_ASSIGNED TASK_
When you reach a picture, skip it, and retype every line below exactly.
═══ GIVEN RECORDS ═══
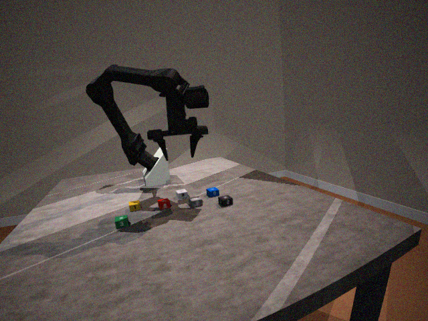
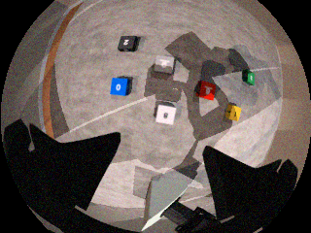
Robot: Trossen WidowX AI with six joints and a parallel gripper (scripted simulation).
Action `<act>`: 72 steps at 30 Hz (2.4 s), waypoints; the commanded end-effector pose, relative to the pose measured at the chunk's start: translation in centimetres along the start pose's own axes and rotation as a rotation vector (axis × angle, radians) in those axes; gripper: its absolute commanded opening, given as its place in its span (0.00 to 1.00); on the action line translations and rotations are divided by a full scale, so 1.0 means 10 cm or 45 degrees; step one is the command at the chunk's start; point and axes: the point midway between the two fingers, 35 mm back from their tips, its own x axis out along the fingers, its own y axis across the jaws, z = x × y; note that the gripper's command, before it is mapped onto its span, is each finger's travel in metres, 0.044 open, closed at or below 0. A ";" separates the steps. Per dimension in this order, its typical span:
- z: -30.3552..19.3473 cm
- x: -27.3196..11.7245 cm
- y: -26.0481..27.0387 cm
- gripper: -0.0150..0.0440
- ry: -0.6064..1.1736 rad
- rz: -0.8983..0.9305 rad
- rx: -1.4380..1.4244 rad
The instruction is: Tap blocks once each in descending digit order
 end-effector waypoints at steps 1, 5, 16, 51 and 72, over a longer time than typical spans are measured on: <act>-0.01 0.00 0.01 0.93 0.006 0.005 0.006; -0.01 0.00 0.01 0.93 0.006 0.005 0.006; 0.38 -0.04 0.69 0.93 0.003 0.011 0.009; 1.36 -0.03 0.99 0.93 -0.002 0.012 0.015; 1.40 -0.02 0.97 0.93 -0.002 0.011 0.015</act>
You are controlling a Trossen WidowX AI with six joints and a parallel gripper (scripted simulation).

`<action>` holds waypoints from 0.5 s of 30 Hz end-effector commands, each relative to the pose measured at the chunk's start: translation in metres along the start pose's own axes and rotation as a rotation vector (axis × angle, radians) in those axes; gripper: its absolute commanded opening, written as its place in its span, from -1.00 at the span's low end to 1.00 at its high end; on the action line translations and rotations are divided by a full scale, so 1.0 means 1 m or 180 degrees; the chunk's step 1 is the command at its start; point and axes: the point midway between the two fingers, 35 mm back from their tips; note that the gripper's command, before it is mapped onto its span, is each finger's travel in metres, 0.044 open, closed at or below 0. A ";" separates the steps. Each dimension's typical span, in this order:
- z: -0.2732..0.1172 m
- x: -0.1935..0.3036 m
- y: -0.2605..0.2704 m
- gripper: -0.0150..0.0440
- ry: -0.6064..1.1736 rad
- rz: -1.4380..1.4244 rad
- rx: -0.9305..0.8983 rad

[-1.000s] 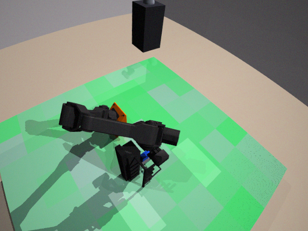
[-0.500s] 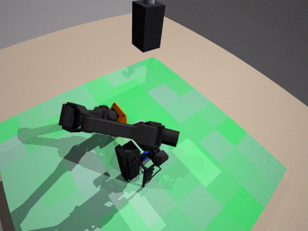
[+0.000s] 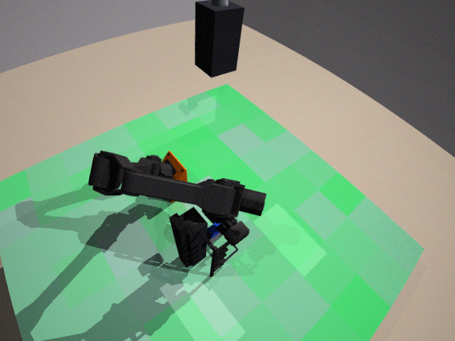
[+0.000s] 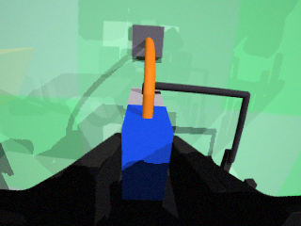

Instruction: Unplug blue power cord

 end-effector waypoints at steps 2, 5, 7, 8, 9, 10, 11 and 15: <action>-0.002 -0.015 -0.004 -0.49 -0.0056 0.0001 0.0018; -0.003 -0.020 -0.004 -0.49 -0.0057 0.0000 0.0018; -0.003 -0.024 -0.005 -0.49 -0.0057 -0.0001 0.0018; -0.003 -0.025 -0.005 -0.49 -0.0057 -0.0001 0.0019; -0.003 -0.027 -0.005 -0.49 -0.0057 -0.0001 0.0019; -0.003 -0.028 -0.005 -0.49 -0.0058 -0.0002 0.0019; -0.004 -0.030 -0.005 -0.49 -0.0058 -0.0002 0.0019; -0.005 -0.036 -0.006 -0.49 -0.0058 -0.0004 0.0019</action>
Point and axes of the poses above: the point midway between the two fingers, 35 mm back from their tips, its own z axis out along the fingers, its own y axis across the jaws, x = y × z, and after that the axes turned 5 degrees about -z, right-handed
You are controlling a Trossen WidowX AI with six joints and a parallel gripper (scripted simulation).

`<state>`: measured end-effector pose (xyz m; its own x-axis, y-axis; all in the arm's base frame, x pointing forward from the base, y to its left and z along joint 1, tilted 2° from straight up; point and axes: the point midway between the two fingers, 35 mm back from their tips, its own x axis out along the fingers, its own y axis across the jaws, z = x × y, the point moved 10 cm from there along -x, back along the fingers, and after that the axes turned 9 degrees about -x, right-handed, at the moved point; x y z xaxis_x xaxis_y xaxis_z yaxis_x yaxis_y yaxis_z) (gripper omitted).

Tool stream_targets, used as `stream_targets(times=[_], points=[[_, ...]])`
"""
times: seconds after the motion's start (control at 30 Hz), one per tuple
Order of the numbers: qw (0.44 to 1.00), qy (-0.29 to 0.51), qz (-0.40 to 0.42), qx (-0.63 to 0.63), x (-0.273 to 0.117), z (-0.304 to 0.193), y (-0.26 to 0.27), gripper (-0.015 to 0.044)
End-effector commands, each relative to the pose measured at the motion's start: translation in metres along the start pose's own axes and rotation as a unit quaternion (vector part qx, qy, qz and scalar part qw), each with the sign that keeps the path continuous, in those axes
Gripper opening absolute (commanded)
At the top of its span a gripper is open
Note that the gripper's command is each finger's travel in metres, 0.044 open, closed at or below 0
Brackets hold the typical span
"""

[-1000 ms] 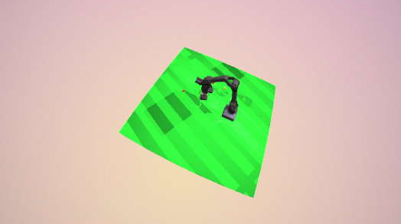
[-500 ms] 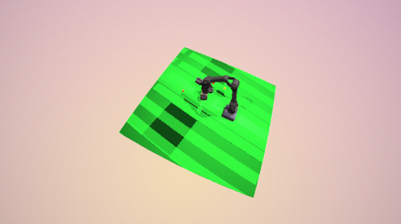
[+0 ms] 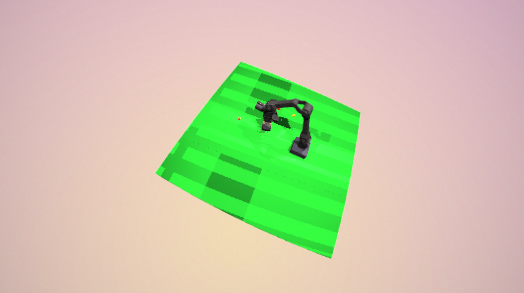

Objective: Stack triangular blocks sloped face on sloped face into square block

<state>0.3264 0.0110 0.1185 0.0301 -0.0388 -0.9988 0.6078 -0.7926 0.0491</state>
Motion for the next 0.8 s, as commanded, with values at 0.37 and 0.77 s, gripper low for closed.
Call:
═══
_EXERCISE OUTPUT_
Robot: Trossen WidowX AI with six joints and a parallel gripper (scripted simulation).
Action `<act>`: 72 steps at 30 Hz (2.4 s), waypoints; the commanded end-effector pose, relative to the pose measured at the chunk's start: translation in centimetres along the start pose's own axes and rotation as a rotation vector (axis × angle, radians) in those axes; gripper: its absolute commanded opening, given as its place in its span (0.00 to 1.00); on the action line translations and rotations are divided by a full scale, so 1.0 means 10 cm or 45 degrees; step one is the command at the chunk's start; point and axes: the point midway between the two fingers, 35 mm back from their tips, its own x axis out along the fingers, its own y axis across the jaws, z = x × y; note that the gripper's command, before it is mapped onto its span, is each finger's travel in metres, 0.044 open, closed at or below 0. A ";" separates the steps. Per dimension in this order, its typical span:
- z: -30.3552..19.3473 cm
- x: -27.3196..11.7245 cm
- y: -26.0481..27.0387 cm
- gripper: -0.0150..0.0440
- ry: -0.6064..1.1736 rad
- rz: -0.8983..0.9305 rad
- rx: -1.4380..1.4244 rad
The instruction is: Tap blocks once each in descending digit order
 end-effector waypoints at steps 1, 5, 16, 51 and 72, over a longer time than typical spans are measured on: <act>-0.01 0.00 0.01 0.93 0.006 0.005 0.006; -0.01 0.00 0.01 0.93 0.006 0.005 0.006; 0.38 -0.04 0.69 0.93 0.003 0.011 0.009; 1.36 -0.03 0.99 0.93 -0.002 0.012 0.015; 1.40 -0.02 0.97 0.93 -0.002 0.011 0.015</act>
You are controlling a Trossen WidowX AI with six joints and a parallel gripper (scripted simulation).

`<action>` holds waypoints from 0.5 s of 30 Hz end-effector commands, each relative to the pose measured at the chunk's start: translation in metres along the start pose's own axes and rotation as a rotation vector (axis × angle, radians) in those axes; gripper: its absolute commanded opening, written as its place in its span, from -1.00 at the span's low end to 1.00 at its high end; on the action line translations and rotations are divided by a full scale, so 1.0 means 1 m or 180 degrees; the chunk's step 1 is the command at its start; point and axes: the point midway between the two fingers, 35 mm back from their tips; note that the gripper's command, before it is mapped onto its span, is each finger's travel in metres, 0.044 open, closed at or below 0. A ";" separates the steps. Each dimension's typical span, in this order:
- z: -0.2732..0.1172 m
- x: -0.1935..0.3036 m
- y: -0.2605..0.2704 m
- gripper: -0.0150..0.0440
- ry: -0.6064..1.1736 rad
- rz: -1.4380..1.4244 rad
- rx: -0.9305..0.8983 rad

[-1.000s] 
[-0.500s] 
[+0.000s] 
[+0.000s] 

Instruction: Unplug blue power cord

 end-effector waypoints at steps 2, 5, 7, 8, 9, 10, 11 and 15: <action>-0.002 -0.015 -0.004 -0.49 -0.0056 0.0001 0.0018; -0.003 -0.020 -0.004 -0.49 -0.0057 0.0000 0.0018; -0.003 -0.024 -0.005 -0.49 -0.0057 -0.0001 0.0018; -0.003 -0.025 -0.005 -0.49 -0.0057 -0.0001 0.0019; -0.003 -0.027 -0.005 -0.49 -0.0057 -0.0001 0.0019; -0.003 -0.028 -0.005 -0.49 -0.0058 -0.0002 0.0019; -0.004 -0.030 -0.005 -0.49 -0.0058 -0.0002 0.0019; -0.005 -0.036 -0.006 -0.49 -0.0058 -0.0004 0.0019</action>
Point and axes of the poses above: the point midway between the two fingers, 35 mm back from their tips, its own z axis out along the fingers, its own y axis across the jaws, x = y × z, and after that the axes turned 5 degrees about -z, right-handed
You are controlling a Trossen WidowX AI with six joints and a parallel gripper (scripted simulation).

`<state>`: measured end-effector pose (xyz m; its own x-axis, y-axis; all in the arm's base frame, x pointing forward from the base, y to its left and z along joint 1, tilted 2° from straight up; point and axes: the point midway between the two fingers, 35 mm back from their tips, its own x axis out along the fingers, its own y axis across the jaws, z = x × y, the point moved 10 cm from there along -x, back along the fingers, and after that the axes turned 9 degrees about -x, right-handed, at the moved point; x y z xaxis_x xaxis_y xaxis_z yaxis_x yaxis_y yaxis_z) (gripper omitted).

Tool stream_targets, used as `stream_targets(times=[_], points=[[_, ...]])`
"""
times: seconds after the motion's start (control at 30 Hz), one per tuple
Order of the numbers: qw (0.44 to 1.00), qy (-0.29 to 0.51), qz (-0.40 to 0.42), qx (-0.63 to 0.63), x (-0.273 to 0.117), z (-0.304 to 0.193), y (-0.26 to 0.27), gripper (-0.015 to 0.044)
End-effector commands, each relative to the pose measured at the motion's start: translation in metres along the start pose's own axes and rotation as a unit quaternion (vector part qx, qy, qz and scalar part qw), each with the sign that keeps the path continuous, in those axes
Gripper opening absolute (commanded)
At the top of its span a gripper is open
Note that the gripper's command is each finger's travel in metres, 0.044 open, closed at or below 0
Brackets hold the typical span
"""

[-1000 ms] 
[-500 ms] 
[+0 ms] 

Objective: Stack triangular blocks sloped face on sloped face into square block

<state>0.3264 0.0110 0.1185 0.0301 -0.0388 -0.9988 0.6078 -0.7926 0.0491</state>
Motion for the next 0.8 s, as commanded, with values at 0.37 and 0.77 s, gripper low for closed.
Call:

The exercise is done, and nothing more is needed.